• [WORK TO COMPLETE] Would you restate each entry word for word, omitting the pictures?

• [PROVIDED ENTRIES]
=== Begin Enclosure ===

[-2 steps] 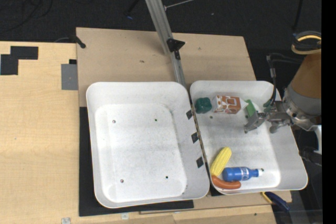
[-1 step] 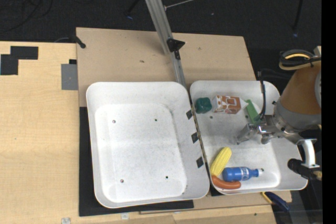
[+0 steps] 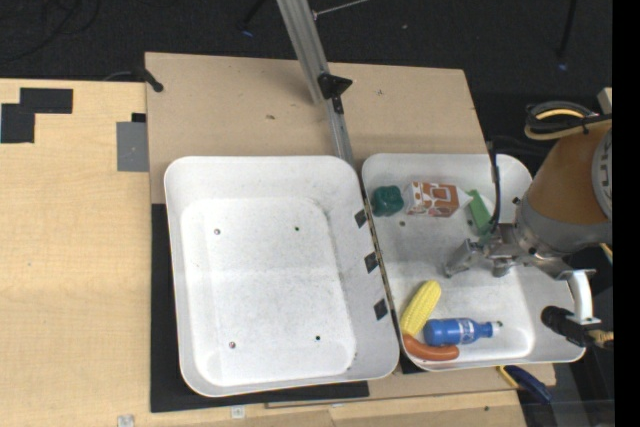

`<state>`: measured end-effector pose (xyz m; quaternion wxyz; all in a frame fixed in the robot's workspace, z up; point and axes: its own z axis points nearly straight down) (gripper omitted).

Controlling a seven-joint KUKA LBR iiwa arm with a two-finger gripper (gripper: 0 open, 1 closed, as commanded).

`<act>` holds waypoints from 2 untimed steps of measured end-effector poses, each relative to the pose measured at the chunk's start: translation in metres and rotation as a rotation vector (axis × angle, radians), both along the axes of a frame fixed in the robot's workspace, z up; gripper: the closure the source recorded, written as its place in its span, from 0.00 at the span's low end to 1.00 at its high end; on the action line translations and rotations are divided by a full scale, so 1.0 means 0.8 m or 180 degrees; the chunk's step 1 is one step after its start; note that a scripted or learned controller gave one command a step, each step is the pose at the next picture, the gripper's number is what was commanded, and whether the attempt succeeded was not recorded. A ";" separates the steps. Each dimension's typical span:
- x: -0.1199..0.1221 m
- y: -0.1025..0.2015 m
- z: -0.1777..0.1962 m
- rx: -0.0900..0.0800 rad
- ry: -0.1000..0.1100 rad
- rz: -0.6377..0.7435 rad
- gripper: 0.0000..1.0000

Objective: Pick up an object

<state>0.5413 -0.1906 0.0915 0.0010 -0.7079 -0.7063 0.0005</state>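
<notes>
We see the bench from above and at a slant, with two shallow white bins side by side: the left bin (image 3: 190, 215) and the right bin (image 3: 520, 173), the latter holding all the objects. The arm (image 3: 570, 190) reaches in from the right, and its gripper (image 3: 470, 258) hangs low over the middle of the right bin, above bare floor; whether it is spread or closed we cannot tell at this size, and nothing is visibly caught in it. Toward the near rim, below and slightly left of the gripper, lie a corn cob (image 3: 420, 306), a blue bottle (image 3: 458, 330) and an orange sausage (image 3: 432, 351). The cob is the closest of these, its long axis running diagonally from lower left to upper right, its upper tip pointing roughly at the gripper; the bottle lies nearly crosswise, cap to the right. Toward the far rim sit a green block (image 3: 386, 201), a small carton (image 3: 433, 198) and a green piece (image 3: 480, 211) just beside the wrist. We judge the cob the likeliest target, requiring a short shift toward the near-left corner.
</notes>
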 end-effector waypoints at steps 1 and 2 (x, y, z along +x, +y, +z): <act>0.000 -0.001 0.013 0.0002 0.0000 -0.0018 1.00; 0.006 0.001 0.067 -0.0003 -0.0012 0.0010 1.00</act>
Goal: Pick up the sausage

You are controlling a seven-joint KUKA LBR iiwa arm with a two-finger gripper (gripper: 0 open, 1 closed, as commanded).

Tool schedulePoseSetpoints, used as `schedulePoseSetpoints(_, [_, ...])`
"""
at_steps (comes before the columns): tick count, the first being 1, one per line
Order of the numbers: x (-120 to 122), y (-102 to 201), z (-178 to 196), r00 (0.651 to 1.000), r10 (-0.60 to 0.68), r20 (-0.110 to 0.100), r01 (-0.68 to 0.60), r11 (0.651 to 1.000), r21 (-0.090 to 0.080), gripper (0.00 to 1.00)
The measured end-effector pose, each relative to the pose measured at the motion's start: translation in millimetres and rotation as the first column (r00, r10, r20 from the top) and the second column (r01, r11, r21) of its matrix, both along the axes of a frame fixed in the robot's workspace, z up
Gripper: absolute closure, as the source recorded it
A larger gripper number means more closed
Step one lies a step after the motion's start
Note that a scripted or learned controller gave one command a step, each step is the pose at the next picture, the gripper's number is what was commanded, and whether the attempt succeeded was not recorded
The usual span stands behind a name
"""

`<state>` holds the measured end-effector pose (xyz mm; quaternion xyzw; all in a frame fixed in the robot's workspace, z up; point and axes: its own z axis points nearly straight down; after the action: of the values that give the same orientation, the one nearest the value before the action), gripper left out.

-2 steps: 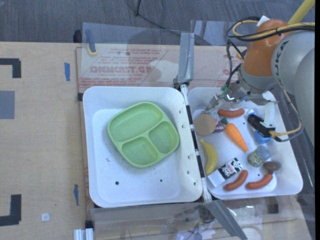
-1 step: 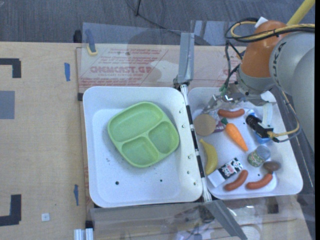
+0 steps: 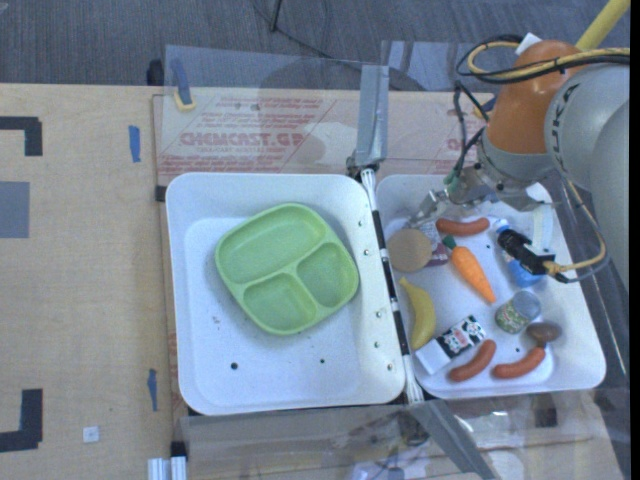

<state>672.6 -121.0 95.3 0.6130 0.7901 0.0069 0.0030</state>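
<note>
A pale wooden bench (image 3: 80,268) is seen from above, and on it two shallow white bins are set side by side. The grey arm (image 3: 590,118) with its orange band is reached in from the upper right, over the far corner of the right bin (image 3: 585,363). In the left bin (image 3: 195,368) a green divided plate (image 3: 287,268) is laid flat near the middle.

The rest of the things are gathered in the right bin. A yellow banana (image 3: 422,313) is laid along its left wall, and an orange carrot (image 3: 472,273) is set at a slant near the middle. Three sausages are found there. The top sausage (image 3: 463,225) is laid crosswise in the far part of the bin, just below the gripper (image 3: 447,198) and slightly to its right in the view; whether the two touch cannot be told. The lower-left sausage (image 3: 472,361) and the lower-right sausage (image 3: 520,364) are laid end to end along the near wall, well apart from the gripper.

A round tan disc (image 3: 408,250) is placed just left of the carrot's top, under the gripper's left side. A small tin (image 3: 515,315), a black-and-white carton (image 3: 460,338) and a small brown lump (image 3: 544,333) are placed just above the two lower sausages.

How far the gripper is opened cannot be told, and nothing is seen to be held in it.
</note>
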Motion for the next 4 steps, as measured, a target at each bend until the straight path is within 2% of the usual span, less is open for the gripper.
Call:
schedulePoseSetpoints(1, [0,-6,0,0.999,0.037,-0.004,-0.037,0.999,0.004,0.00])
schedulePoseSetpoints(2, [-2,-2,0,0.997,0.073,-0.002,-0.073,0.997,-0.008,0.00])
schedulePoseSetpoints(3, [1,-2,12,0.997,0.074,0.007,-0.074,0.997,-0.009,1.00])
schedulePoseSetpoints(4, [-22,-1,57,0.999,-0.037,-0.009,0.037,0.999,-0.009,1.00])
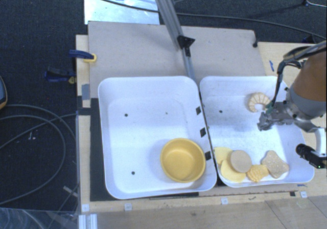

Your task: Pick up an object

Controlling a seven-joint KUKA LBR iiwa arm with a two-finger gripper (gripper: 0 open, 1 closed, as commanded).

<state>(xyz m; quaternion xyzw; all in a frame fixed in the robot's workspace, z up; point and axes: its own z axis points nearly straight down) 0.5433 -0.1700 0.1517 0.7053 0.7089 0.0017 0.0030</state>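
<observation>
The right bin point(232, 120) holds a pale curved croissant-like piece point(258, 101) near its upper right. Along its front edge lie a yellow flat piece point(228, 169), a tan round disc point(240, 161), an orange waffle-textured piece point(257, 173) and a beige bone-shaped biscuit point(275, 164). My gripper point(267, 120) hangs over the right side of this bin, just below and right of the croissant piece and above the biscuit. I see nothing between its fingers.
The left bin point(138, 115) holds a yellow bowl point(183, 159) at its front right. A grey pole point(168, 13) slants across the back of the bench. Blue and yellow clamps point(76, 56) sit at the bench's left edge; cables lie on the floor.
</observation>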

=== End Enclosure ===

• [EXERCISE RESULT]
[-2 steps] 
[-1 step] 
[+0 steps] 

`<state>`: measured end-effector pose (xyz m; quaternion wxyz; all in a frame fixed in the robot's workspace, z up; point and axes: its own z axis points nearly straight down) (gripper omitted).

Controlling a seven-joint KUKA LBR iiwa arm with a two-finger gripper (gripper: 0 open, 1 closed, as commanded).

`<act>` holds waypoints from 2 untimed steps of measured end-effector poses, each relative to the pose measured at the chunk's start: translation in metres and rotation as a rotation vector (axis × angle, radians), both along the axes of a frame fixed in the robot's workspace, z up; gripper: the closure the source recorded, written as its place in its span, from 0.00 at the span's low end to 1.00 at its high end; on the action line translations and rotations are divided by a full scale, so 1.0 means 0.8 m or 180 degrees; the chunk's step 1 is one step after its start; note that a scripted or learned controller gave one command a step, each step is the pose at the next picture, the gripper's number is what was commanded, and whether the attempt succeeded was not recorded. A ";" separates the steps. Each dimension's typical span:
- x: -0.1199..0.1221 m
- y: -0.1025..0.2015 m
- z: -0.1777..0.1962 m
- rx: -0.0900..0.0800 rad
- ry: -0.1000..0.1100 rad
- rz: -0.6377..0.7435 rad
- gripper: 0.0000..1.0000

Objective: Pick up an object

<state>0.5413 -0.1906 0.0915 0.0010 -0.7079 -0.7063 0.0005</state>
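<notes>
We see the bench from above and at a slant, with two shallow white bins side by side: the left bin (image 3: 190, 215) and the right bin (image 3: 520, 173), the latter holding all the objects. The arm (image 3: 570, 190) reaches in from the right, and its gripper (image 3: 470, 258) hangs low over the middle of the right bin, above bare floor; whether it is spread or closed we cannot tell at this size, and nothing is visibly caught in it. Toward the near rim, below and slightly left of the gripper, lie a corn cob (image 3: 420, 306), a blue bottle (image 3: 458, 330) and an orange sausage (image 3: 432, 351). The cob is the closest of these, its long axis running diagonally from lower left to upper right, its upper tip pointing roughly at the gripper; the bottle lies nearly crosswise, cap to the right. Toward the far rim sit a green block (image 3: 386, 201), a small carton (image 3: 433, 198) and a green piece (image 3: 480, 211) just beside the wrist. We judge the cob the likeliest target, requiring a short shift toward the near-left corner.
</notes>
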 end-effector waypoints at steps 1 and 2 (x, y, z along +x, +y, +z): <act>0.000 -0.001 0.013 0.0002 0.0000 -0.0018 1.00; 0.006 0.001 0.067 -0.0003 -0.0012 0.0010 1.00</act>
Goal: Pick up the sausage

You are controlling a seven-joint KUKA LBR iiwa arm with a two-finger gripper (gripper: 0 open, 1 closed, as commanded).

Tool schedulePoseSetpoints, used as `schedulePoseSetpoints(_, [_, ...])`
"""
at_steps (comes before the columns): tick count, the first being 1, one per line
Order of the numbers: x (-120 to 122), y (-102 to 201), z (-178 to 196), r00 (0.651 to 1.000), r10 (-0.60 to 0.68), r20 (-0.110 to 0.100), r01 (-0.68 to 0.60), r11 (0.651 to 1.000), r21 (-0.090 to 0.080), gripper (0.00 to 1.00)
The measured end-effector pose, each relative to the pose measured at the motion's start: translation in millimetres and rotation as the first column (r00, r10, r20 from the top) and the second column (r01, r11, r21) of its matrix, both along the axes of a frame fixed in the robot's workspace, z up
Gripper: absolute closure, as the source recorded it
A larger gripper number means more closed
Step one lies a step after the motion's start
Note that a scripted or learned controller gave one command a step, each step is the pose at the next picture, the gripper's number is what was commanded, and whether the attempt succeeded was not recorded
The usual span stands behind a name
"""

`<state>` holds the measured end-effector pose (xyz mm; quaternion xyzw; all in a frame fixed in the robot's workspace, z up; point and axes: its own z axis points nearly straight down; after the action: of the values that give the same orientation, the one nearest the value before the action), gripper left out.

-2 steps: 
-1 step: 
+0 steps: 

<state>672.6 -121.0 95.3 0.6130 0.7901 0.0069 0.0030</state>
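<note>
A pale wooden bench (image 3: 80,268) is seen from above, and on it two shallow white bins are set side by side. The grey arm (image 3: 590,118) with its orange band is reached in from the upper right, over the far corner of the right bin (image 3: 585,363). In the left bin (image 3: 195,368) a green divided plate (image 3: 287,268) is laid flat near the middle.

The rest of the things are gathered in the right bin. A yellow banana (image 3: 422,313) is laid along its left wall, and an orange carrot (image 3: 472,273) is set at a slant near the middle. Three sausages are found there. The top sausage (image 3: 463,225) is laid crosswise in the far part of the bin, just below the gripper (image 3: 447,198) and slightly to its right in the view; whether the two touch cannot be told. The lower-left sausage (image 3: 472,361) and the lower-right sausage (image 3: 520,364) are laid end to end along the near wall, well apart from the gripper.

A round tan disc (image 3: 408,250) is placed just left of the carrot's top, under the gripper's left side. A small tin (image 3: 515,315), a black-and-white carton (image 3: 460,338) and a small brown lump (image 3: 544,333) are placed just above the two lower sausages.

How far the gripper is opened cannot be told, and nothing is seen to be held in it.
</note>
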Motion for the next 4 steps, as measured, a target at each bend until the straight path is within 2% of the usual span, less is open for the gripper.
Call:
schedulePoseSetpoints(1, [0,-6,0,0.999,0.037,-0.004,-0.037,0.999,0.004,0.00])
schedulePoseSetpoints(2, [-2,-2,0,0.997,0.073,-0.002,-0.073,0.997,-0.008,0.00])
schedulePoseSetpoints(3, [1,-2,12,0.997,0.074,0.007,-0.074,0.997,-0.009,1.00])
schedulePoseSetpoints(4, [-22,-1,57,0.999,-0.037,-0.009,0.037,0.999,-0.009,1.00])

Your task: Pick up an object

Controlling a seven-joint KUKA LBR iiwa arm with a two-finger gripper (gripper: 0 open, 1 closed, as commanded).

<state>(xyz m; quaternion xyzw; all in a frame fixed in the robot's workspace, z up; point and axes: its own z axis points nearly straight down) 0.5433 -0.1700 0.1517 0.7053 0.7089 0.0017 0.0030</state>
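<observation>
The right bin point(232, 120) holds a pale curved croissant-like piece point(258, 101) near its upper right. Along its front edge lie a yellow flat piece point(228, 169), a tan round disc point(240, 161), an orange waffle-textured piece point(257, 173) and a beige bone-shaped biscuit point(275, 164). My gripper point(267, 120) hangs over the right side of this bin, just below and right of the croissant piece and above the biscuit. I see nothing between its fingers.
The left bin point(138, 115) holds a yellow bowl point(183, 159) at its front right. A grey pole point(168, 13) slants across the back of the bench. Blue and yellow clamps point(76, 56) sit at the bench's left edge; cables lie on the floor.
</observation>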

No additional work remains on the exercise.